▶ **Task**:
The complete data, repeated exactly, should form your response.

▶ **Material provided**:
+---+

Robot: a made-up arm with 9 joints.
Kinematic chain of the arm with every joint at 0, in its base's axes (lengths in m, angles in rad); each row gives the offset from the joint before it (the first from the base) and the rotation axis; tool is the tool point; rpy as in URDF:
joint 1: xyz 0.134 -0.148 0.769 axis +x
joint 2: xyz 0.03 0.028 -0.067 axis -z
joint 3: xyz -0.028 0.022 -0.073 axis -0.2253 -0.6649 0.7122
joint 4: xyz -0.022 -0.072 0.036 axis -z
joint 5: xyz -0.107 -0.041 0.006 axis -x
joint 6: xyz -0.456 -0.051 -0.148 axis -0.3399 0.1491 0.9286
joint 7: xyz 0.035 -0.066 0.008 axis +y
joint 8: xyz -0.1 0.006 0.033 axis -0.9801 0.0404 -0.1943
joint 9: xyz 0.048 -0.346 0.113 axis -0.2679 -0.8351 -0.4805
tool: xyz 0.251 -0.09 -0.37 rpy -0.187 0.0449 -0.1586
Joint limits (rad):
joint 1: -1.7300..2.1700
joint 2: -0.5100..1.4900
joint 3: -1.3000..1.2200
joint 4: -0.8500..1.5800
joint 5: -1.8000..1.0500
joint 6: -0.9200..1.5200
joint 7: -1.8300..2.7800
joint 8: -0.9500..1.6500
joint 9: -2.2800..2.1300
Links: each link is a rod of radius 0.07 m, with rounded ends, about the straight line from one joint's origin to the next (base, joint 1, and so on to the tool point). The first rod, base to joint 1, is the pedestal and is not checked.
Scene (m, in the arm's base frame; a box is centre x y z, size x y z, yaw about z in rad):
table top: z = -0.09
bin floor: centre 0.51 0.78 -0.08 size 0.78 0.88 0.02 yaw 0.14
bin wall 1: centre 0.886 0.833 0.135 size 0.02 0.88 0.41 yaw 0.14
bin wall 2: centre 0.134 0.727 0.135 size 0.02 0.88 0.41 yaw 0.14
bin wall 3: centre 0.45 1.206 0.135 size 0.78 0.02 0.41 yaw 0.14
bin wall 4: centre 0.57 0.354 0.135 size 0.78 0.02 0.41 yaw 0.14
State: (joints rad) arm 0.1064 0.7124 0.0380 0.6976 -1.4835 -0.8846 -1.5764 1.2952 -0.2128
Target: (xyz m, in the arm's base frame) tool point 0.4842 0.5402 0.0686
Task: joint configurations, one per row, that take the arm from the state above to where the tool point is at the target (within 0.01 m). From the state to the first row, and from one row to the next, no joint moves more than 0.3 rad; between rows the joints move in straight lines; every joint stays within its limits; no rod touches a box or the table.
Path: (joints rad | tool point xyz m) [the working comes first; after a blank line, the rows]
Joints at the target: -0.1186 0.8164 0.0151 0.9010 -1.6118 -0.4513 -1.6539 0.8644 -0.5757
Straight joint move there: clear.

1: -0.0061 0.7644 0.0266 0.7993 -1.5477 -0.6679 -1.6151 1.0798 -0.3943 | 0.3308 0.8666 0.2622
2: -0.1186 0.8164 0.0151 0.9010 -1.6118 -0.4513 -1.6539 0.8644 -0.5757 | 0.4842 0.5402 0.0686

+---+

▶ **Answer section**:
Robot: a made-up arm with 9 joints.
Kinematic chain of the arm with every joint at 0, in its base's axes (lengths in m, angles in rad); each row gives the offset from the joint before it (the first from the base) and the rotation axis; tool is the tool point; rpy as in URDF:
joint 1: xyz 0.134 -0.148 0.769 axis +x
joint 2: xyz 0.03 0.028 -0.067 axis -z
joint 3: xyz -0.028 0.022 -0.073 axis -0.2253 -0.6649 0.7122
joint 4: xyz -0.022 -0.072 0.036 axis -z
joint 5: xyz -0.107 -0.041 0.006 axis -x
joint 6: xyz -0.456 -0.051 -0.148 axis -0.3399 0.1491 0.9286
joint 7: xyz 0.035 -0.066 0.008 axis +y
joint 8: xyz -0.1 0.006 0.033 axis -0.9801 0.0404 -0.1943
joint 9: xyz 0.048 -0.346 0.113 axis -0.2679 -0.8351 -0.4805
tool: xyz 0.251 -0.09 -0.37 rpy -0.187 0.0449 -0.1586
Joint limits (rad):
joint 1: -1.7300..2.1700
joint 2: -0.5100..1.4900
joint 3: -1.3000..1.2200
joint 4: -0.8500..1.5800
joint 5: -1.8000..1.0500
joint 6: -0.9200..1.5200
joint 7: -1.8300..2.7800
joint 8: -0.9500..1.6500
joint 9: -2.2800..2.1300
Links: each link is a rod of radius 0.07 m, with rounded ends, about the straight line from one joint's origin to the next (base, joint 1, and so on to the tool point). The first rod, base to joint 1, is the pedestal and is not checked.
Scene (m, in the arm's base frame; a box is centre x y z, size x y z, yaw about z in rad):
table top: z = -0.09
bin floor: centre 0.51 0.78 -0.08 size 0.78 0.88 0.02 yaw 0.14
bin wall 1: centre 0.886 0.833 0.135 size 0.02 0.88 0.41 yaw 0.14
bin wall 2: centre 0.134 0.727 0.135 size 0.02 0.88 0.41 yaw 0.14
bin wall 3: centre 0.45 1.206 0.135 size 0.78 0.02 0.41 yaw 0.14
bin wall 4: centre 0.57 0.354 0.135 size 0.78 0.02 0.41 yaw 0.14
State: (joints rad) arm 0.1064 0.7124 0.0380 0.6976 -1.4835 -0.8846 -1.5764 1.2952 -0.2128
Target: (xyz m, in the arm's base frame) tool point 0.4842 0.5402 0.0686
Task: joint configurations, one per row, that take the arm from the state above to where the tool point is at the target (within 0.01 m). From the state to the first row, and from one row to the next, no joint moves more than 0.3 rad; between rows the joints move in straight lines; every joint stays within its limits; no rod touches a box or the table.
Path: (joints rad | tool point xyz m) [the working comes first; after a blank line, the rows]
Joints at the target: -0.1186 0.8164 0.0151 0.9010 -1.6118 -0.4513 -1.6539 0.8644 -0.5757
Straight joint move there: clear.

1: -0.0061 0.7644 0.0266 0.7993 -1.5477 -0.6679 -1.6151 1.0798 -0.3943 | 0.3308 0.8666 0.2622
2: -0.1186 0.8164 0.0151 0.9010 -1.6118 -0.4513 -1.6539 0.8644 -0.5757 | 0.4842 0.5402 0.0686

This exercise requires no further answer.